Las palabras de Klimovsky dejan traslucir cierta desazón con esta cinta. Por entonces, está concentrado en levantar con Naschy un proyecto que no llegará a la pantalla: ¡Yo... vampiro! (La venganza de Drácula). A decir del propio Klimvsky la idea habría surgido de su larga relación con Vampyr (La bruja vampiro, Carl Theodor Dreyer, 1932) en cuya restauración habría trabajado en Alemania en los tiempos de la creación de la Filmoteca y de la que conservaba un guión de rodaje. [Antonio Cervera: "Veremos... Dr. Jekyll y el hombre lobo", en Terror Fantastic, núm. 10, julio de 1972, págs. 37-38.] José Luis Salvador Estébenez ha estudiado el guión registrado por Naschy y lo vincula a la fórmula de coproducción hispano-alemana de La noche de Walpurgis, además de servir de esbozo a algunos temas desarrollados en El gran amor del conde Drácula (Javier Aguirre, 1972). [José Luis Salvador Estébenez: "Naschy invisible: Los guiones no rodados", en Paul Naschy / Jacinto Molina, la dualidad del mito. Vial Books, 2017, págs. 317-320.]

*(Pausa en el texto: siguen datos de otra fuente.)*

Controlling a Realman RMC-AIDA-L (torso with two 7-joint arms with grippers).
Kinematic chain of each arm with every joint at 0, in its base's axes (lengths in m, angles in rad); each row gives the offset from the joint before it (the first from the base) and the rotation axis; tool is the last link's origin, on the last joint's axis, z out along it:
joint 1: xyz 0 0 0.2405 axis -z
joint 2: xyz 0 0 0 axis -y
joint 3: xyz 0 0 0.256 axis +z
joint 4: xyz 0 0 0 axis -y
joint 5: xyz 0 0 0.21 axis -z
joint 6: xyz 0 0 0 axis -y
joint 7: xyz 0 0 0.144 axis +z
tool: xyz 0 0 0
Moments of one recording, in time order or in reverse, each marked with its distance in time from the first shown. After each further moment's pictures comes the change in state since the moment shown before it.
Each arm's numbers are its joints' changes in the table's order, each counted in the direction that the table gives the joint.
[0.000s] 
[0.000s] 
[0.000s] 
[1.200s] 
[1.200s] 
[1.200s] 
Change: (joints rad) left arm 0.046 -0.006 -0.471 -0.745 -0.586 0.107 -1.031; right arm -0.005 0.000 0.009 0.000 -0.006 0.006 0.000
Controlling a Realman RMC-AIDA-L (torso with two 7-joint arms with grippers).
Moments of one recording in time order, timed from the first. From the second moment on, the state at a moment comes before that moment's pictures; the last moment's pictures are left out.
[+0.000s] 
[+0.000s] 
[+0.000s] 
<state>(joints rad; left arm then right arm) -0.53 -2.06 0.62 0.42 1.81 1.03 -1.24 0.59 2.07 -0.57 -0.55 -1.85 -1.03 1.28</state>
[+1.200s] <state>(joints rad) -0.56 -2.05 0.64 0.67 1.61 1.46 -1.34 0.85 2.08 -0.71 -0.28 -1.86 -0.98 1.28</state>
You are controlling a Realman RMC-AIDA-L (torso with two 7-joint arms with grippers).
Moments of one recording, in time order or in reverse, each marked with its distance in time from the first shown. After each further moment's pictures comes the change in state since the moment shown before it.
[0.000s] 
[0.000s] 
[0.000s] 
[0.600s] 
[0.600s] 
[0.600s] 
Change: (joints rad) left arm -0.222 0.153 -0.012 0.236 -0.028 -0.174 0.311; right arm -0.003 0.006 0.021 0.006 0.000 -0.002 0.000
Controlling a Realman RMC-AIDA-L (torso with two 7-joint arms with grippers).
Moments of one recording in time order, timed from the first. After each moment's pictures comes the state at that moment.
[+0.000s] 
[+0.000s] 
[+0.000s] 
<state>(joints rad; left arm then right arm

Hablamos de La saga de los Drácula (1972) a raíz de su proyección en Super-8 en la Casa Encendida de Madrid. Toca ahora ubicarla en la filmografía de Klimovsky y, en concreto, en el subgénero fantaterror. Ésta es la primera de las que dirige para firma barcelonesa Profilmes.

Me hicieron una propuesta económica —recordaba Ricardo Muñoz Suay— y me dieron carta blanca para alternar los rodajes entre Madrid y Barcelona. Como yo había hecho La noche de Walpurgis con León Klimovsky y había ido muy bien, hablé con Paul Naschy con Carlos Aured, que había sido el ayudante de dirección, e hicimos El espanto surge de la tumba y, a continuación, La saga de los Drácula, La noche de las muertas y La noche del terror ciego. Se hacían cuatro películas por año.[Esteve Riambau: Ricardo Muñoz Suay: Una vida en sombras. Barcelona: Tusquets / IVAC la Filmoteca, 2007, pág.471.]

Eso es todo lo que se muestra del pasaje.